# AIM OF THE EXERCISE
With every picture left out, give the data below back exactly.

# GIVEN INFORMATION
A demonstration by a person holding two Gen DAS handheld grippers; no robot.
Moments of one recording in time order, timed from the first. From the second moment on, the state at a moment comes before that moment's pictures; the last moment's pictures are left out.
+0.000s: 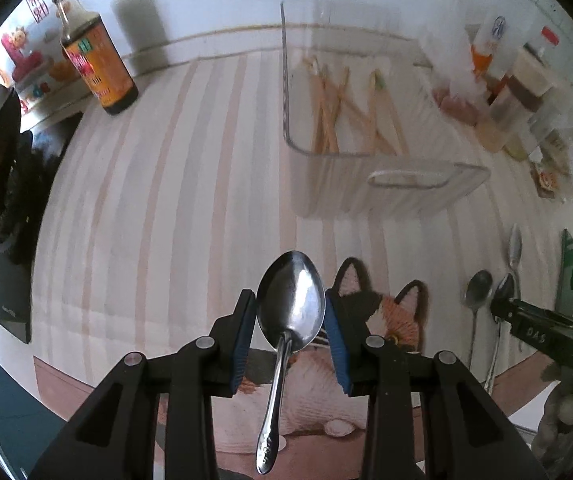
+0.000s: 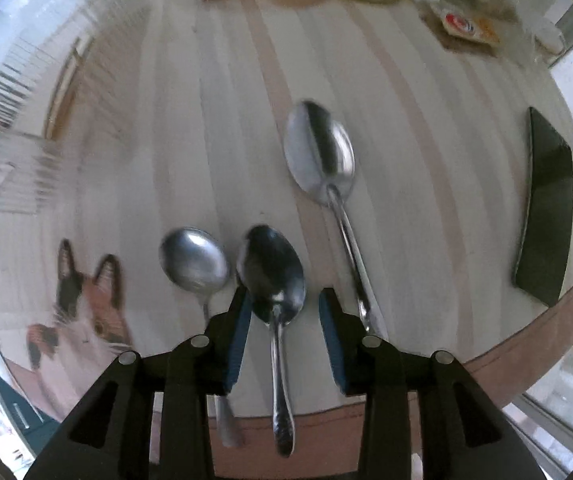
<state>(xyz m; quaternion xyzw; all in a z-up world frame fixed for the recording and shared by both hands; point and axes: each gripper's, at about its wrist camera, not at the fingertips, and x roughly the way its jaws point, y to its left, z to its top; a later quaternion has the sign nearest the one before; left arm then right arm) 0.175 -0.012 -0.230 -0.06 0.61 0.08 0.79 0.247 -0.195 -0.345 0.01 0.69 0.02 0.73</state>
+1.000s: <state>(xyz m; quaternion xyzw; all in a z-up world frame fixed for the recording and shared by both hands) 0.227 0.028 -0.072 -0.18 0.50 0.04 0.84 0.310 -0.143 -0.164 0.14 0.53 0.15 0.82</state>
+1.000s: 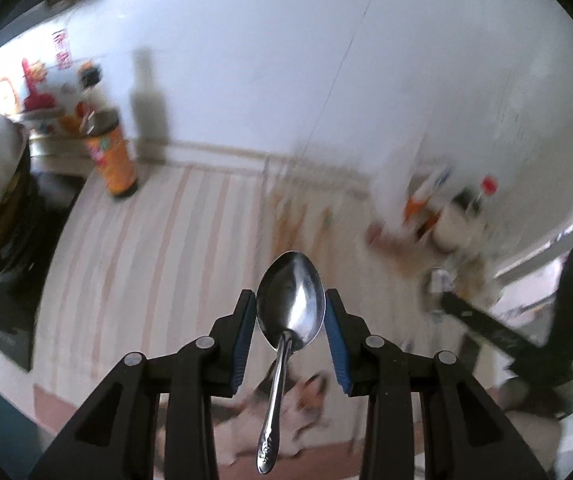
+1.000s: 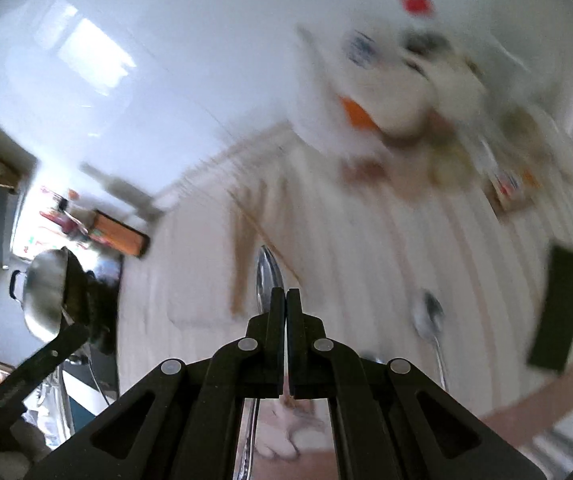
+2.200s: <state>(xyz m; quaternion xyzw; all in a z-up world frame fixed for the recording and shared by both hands) 0.216 -0.061 -0.239 -0.01 0.60 0.17 0.78 0.311 -0.246 -0.283 0.03 0.64 0.05 0.76</state>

# SOLUTION
A demonstration by a person holding two Gen DAS handheld grippers; no robot.
Moments of one recording in time order, timed from the first. From the second moment on, the state at a moment comes before that moment's pictures; the last moment's pictures are left out.
+0.000s: 
+0.000s: 
<state>(xyz m; quaternion xyzw; all in a z-up world frame fixed for the recording and shared by both hands; point and axes: each gripper's, at about its wrist camera, not at the fingertips, and x roughly the way its jaws point, y to its left, z to its top; a later quaternion has the sign nearest the one before; left arm then right arm) 0.175 -0.012 -0.230 -0.06 0.61 0.08 0.79 0.247 -0.195 -0.345 0.01 0.69 0.02 0.73</state>
+1.000s: <state>(xyz m; quaternion xyzw; all in a z-up world frame fixed for the recording and shared by both hands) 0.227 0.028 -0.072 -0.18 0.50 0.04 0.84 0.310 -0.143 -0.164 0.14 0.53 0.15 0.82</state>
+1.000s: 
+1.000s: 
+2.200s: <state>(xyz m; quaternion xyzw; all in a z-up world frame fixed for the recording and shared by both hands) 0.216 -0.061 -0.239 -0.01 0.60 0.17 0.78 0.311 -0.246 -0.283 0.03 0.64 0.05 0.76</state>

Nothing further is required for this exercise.